• Instructions to follow
Return the listing below verbatim. Pictures do not belong in the copy.

• Information supplied
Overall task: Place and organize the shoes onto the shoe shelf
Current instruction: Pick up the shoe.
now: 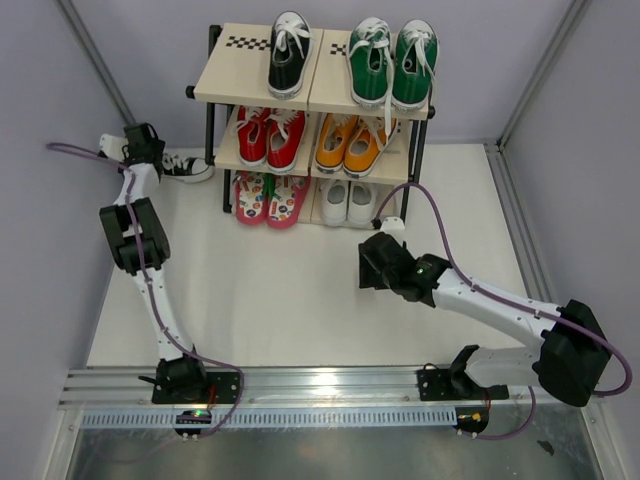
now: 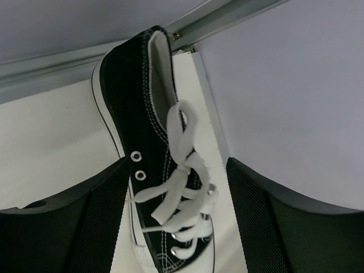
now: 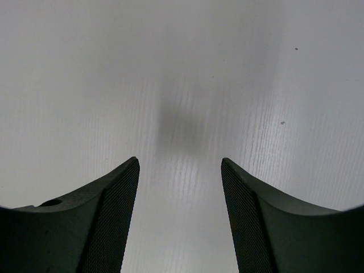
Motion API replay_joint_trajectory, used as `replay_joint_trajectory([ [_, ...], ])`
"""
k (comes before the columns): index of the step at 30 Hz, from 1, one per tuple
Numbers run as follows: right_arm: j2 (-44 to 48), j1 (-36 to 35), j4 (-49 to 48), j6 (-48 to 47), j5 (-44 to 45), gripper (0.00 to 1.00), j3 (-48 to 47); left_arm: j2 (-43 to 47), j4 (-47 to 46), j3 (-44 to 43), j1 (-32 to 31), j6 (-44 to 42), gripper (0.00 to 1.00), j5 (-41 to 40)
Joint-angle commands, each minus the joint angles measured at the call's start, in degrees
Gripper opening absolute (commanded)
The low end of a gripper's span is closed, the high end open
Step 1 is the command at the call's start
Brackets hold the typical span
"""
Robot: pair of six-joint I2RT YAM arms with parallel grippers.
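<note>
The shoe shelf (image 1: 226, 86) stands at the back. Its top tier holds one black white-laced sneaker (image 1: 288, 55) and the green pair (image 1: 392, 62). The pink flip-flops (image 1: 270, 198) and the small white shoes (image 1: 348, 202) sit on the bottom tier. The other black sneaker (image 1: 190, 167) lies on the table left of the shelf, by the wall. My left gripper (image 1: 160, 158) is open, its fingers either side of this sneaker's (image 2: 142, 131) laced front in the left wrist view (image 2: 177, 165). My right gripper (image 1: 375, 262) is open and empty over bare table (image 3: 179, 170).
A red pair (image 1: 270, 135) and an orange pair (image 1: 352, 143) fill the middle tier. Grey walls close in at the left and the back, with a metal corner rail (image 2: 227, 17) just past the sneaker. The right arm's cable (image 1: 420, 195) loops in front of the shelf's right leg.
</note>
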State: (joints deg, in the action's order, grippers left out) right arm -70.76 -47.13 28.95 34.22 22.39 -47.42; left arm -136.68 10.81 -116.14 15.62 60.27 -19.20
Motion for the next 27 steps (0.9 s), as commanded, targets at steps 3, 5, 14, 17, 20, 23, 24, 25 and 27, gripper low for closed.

• Answer space
Overall task: Place and organize the shoes onto the shoe shelf
Current instruction: Pick up the shoe.
now: 
now: 
now: 
Motion API replay_joint_trajectory, used as `replay_joint_trajectory([ [_, ...], ])`
"""
k (comes before the columns): index of the step at 30 Hz, from 1, one per tuple
Numbers run as follows: right_arm: j2 (-44 to 48), j1 (-36 to 35), j4 (-49 to 48), j6 (-48 to 47), j5 (-44 to 45), gripper (0.00 to 1.00), j3 (-48 to 47); left_arm: j2 (-43 to 47), j4 (-47 to 46), j3 (-44 to 43), j1 (-32 to 31), j6 (-44 to 42), gripper (0.00 to 1.00), j5 (-41 to 40)
Joint-angle commands, each minus the joint angles measured at the call's start, in degrees
Gripper opening absolute (commanded)
The low end of a gripper's span is closed, the high end open
Step 1 is the command at the call's start
Brackets hold the typical span
"""
Robot: pair of six-joint I2RT YAM arms with parallel grippers.
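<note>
The shoe shelf (image 1: 226, 86) stands at the back. Its top tier holds one black white-laced sneaker (image 1: 288, 55) and the green pair (image 1: 392, 62). The pink flip-flops (image 1: 270, 198) and the small white shoes (image 1: 348, 202) sit on the bottom tier. The other black sneaker (image 1: 190, 167) lies on the table left of the shelf, by the wall. My left gripper (image 1: 160, 158) is open, its fingers either side of this sneaker's (image 2: 142, 131) laced front in the left wrist view (image 2: 177, 165). My right gripper (image 1: 375, 262) is open and empty over bare table (image 3: 179, 170).
A red pair (image 1: 270, 135) and an orange pair (image 1: 352, 143) fill the middle tier. Grey walls close in at the left and the back, with a metal corner rail (image 2: 227, 17) just past the sneaker. The right arm's cable (image 1: 420, 195) loops in front of the shelf's right leg.
</note>
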State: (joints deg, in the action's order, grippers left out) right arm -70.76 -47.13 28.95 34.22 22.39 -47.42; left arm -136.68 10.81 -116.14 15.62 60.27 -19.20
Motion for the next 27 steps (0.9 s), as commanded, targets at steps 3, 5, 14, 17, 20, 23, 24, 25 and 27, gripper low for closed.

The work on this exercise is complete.